Nate was always a big supporter of my artistic style for the book, which is always a great vote of confidence. There’s a definite transition in the artwork from the beginning of the story to the end. The beginning artwork is a bit more graphic, and as the story progresses, the artwork gets more detailed and descriptive. I really wanted this to mimic the progression of the complexity of the story and characters. Stylistic choices like that were always made to service the story. 

BF: How did you both come to work with one another?

BOWDEN: As my last answer suggests, Oni teamed us up and I’m glad they did.

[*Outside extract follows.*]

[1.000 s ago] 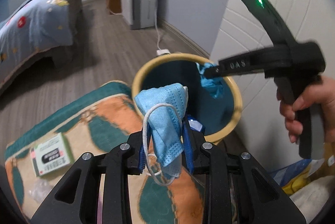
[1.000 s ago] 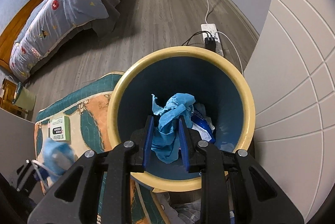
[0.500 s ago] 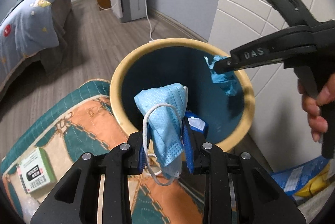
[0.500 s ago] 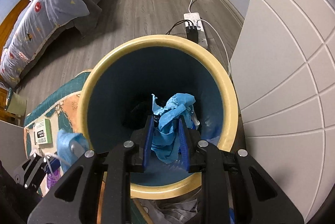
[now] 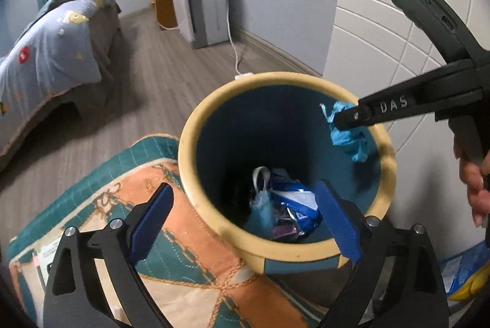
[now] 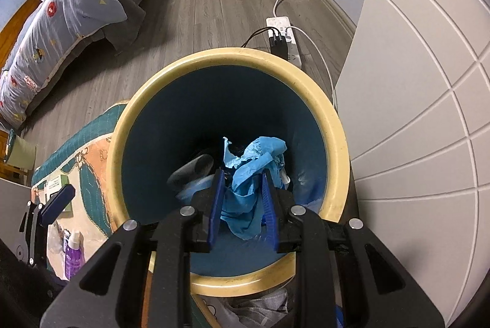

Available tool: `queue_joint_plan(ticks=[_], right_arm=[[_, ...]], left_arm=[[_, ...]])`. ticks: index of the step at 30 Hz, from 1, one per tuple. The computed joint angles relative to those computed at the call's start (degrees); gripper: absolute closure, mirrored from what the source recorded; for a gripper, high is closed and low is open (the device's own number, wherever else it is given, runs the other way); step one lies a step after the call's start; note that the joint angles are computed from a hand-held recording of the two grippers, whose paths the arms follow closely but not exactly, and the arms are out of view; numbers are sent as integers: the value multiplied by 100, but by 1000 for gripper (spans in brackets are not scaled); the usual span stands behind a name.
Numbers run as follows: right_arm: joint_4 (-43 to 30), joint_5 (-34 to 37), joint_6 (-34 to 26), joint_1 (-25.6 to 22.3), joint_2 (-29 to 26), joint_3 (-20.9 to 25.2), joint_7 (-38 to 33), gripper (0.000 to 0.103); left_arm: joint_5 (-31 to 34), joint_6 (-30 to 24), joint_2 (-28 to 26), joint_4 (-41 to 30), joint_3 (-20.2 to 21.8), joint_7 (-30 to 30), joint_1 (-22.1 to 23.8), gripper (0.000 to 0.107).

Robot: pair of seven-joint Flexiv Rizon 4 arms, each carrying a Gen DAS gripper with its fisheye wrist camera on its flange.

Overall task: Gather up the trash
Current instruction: 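Open both tools to drop the glove and mask into the bucket, then move both tools back over the remaining trash on the cushion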

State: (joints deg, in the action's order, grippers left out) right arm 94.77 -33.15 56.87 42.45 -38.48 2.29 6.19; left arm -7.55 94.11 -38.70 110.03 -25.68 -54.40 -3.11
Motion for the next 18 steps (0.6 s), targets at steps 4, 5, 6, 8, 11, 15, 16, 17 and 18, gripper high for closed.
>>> queue_joint_plan(ticks=[4,5,6,8,11,15,16,17,18], right_arm=[[10,-231,-303,129,87,-140,149,62],[35,-363,-351,172,123,-199,227,62],[55,-479,-389,193,154,-234,291,62],[37,-636,-553,211,185,-241,374,60],[38,-773,-633,182,215,-203,520,34],[-53,-883,-696,162,216,-129,553,12],[-91,-921,-709,177,216,-123,562,8],[-136,-948,-720,186,214,-114,559,7],[-186,-964,-719,188,202,-102,545,6]], left_arm=[[65,80,42,53,171,-6,-88,13],[90,116,49,94,132,9,-37,13],[111,148,51,129,79,16,17,13],[139,156,50,193,-84,30,172,13],[158,153,74,247,-184,11,280,13],[130,184,162,399,-398,-81,544,11],[115,184,196,442,-442,-124,610,11],[104,171,239,484,-480,-160,673,11],[84,128,309,533,-508,-197,742,11]])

DABBS: Oni gave me Nate’s pitch for Holliday and wanted to know if it was something that I was interested in. I loved the approach of combining crime with a modern take on important historical events. It was a great experience working on it, and I hope readers have as much fun reading it.

BF: What drew you to Oni?

BOWDEN: This industry is a lot about networking. I was coming off two publications with TokyoPop where I had lost creative control of the characters my partner and I had created for them. Oni promises ownership and control of the property, which I loved, but they have a stake in your success as well, so you get to work with talented people that have your best interests at heart. That’s the real draw.

DABBS: First of all, Oni is an amazing company to work for. I really appreciate the creative freedom that it gives, which is evident in the many great books they publish. When they hired me, they trusted me and my artistic choices. They let me do my thing and that’s a rare thing in a creative-based industry.

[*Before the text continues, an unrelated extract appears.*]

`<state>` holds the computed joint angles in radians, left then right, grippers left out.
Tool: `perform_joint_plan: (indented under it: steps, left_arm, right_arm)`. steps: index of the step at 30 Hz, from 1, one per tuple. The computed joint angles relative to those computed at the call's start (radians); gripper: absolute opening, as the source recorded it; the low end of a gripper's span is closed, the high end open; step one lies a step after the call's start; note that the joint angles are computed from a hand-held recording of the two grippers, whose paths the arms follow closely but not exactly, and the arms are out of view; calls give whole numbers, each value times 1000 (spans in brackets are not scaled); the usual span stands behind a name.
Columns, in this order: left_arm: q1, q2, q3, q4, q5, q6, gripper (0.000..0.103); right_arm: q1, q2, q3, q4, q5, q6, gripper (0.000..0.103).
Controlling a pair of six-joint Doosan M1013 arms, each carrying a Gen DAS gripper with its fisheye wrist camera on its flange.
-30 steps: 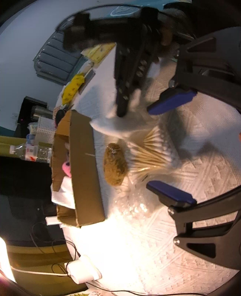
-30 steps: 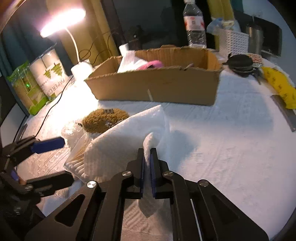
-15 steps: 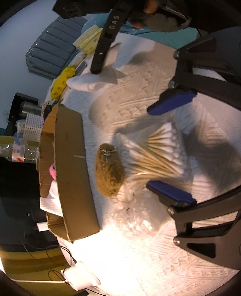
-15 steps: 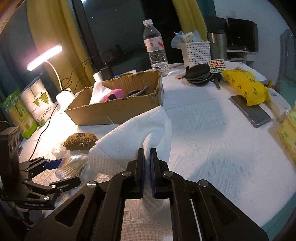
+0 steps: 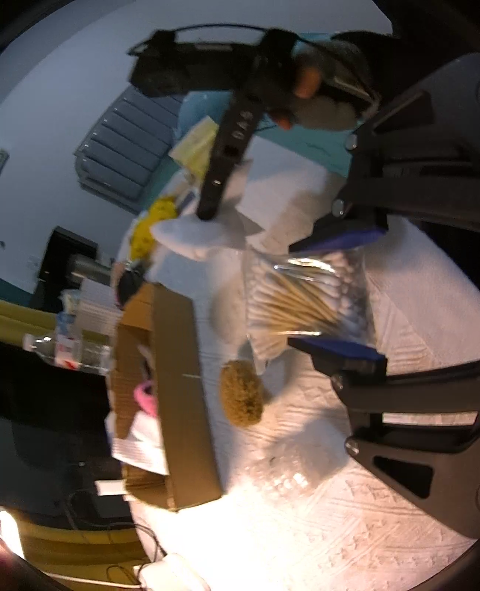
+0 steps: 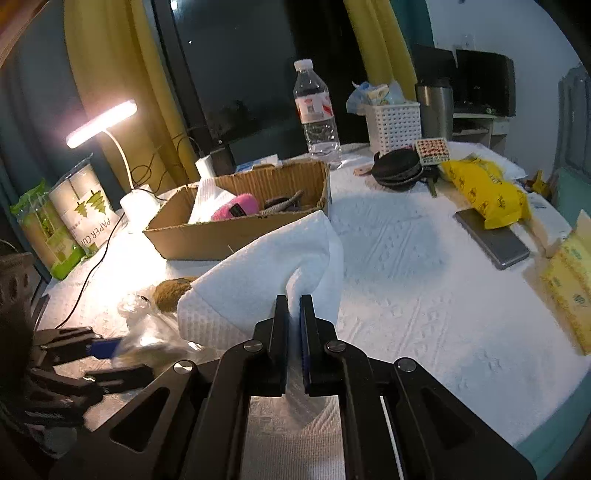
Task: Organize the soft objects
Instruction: 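Grasp the white paper towel with the right tool while the left tool grasps the cotton swab bag, then carry the cotton swab bag and paper towel into the box and open both tools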
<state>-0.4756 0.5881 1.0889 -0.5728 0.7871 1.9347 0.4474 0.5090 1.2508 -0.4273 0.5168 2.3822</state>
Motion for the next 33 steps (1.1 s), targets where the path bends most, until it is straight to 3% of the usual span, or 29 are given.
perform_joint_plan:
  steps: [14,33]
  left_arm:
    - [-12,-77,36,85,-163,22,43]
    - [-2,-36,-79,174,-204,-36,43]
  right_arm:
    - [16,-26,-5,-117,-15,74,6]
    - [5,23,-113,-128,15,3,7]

BF: What keeps you busy outside of creating comics?

 BOWDEN: Well, I have my lovely wife Jami, of nearly two years, and our puppy, Grover to fill my weekends and I manage the textbook department for the SCAD University of Creative Careers bookstore, which at times seems like more than a full time job. But I love poker,  comics, and baseball season has just started up!

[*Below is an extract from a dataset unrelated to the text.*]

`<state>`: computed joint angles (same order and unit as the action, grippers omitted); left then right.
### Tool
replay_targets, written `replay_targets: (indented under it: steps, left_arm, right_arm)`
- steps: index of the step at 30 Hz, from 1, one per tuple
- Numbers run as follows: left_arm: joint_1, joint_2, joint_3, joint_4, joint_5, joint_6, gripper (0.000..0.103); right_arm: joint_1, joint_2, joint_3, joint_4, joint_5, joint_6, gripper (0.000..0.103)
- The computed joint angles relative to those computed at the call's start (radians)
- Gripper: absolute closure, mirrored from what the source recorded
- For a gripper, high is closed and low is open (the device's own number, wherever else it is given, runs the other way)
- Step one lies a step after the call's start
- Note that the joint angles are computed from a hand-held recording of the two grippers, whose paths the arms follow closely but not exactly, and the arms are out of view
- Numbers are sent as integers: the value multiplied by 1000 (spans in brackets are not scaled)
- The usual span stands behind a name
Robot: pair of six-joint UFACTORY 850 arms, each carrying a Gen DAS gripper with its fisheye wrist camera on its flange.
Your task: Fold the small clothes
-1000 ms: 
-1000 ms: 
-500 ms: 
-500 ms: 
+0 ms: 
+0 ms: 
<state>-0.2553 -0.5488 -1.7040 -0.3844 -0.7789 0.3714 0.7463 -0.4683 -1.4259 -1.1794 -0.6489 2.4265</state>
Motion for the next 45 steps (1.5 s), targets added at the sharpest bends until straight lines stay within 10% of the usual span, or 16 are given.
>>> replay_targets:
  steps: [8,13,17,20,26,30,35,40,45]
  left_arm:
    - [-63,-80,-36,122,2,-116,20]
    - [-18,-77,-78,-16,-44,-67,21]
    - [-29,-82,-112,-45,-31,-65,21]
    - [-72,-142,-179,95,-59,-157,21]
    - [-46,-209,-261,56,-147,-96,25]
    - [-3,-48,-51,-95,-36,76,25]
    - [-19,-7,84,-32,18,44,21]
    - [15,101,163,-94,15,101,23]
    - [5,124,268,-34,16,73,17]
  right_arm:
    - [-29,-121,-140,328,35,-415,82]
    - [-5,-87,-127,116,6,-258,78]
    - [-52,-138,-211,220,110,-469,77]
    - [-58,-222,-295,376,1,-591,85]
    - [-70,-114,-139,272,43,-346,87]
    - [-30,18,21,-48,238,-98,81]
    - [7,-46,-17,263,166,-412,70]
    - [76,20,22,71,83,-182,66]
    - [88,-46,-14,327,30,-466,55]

DABBS: I’m a full-time professor in the sequential art and foundations studies departments at Savannah College of Art and Design’s Atlanta campus. The students and fellow professors are amazing. All of the professors, like Shawn Crystal, Chris Schweizer, Nolan Woodard, Chris Starros, and June Brigman, are currently working in the comics industry and are extremely talented. I also spend a lot of time with my wife, Nicole. So teaching and spending time with my wife take up the most amount of time outside of comics.

BF: Are they any comics or TV shows that you’re loving right now?

BOWDEN: How good is The Walking Dead right now? Oh my God this f*cking show! The characters are real, the zombies drive the story without being the focus. It’s that hour of television you look forward to each week. But Holliday benefits mostly from my love of HBO’s The Wire, from David Simon. It is simply brilliant. The Wire shows us the drama in our own reality that we all look right past everyday. It is easily my favorite bit of story telling because it unfolds so slowly, pulls no punches and it has something to say. Any fan of the show will see its obvious influence on our book.

DABBS: There are many comics that have influenced me in one way or another, but the most current one is Vertigo’s Scalped. Jason Aaron is one of the best writers in the industry and R.M. Guéra’s art, especially environments, is a constant influence.

I don’t want a lot of TV, but when I do, it’s usually Breaking Bad, Walking Dead, or Game of Thrones. When drawing, I’ll put in past episodes or listen to commentaries of The Wire, Deadwood, Arrested Development, The Wire, any soccer and NFL game, or The Wire. Oh yeah, The Wire is really good too.

I also watch a lot of movies. I love movies for not only their entertainment value, but also for studying the storytelling medium. You can’t go wrong with Hitchcock for entertainment and amazing storytelling. I actually have a top five, ten, and twenty list of my favorite films – it’s sad, I know.

Holliday is a 192 page, black and white original graphic novel from Nate Bowden and Doug Dabbs. It will be released by Oni Press on May 23. It retails for $19.99.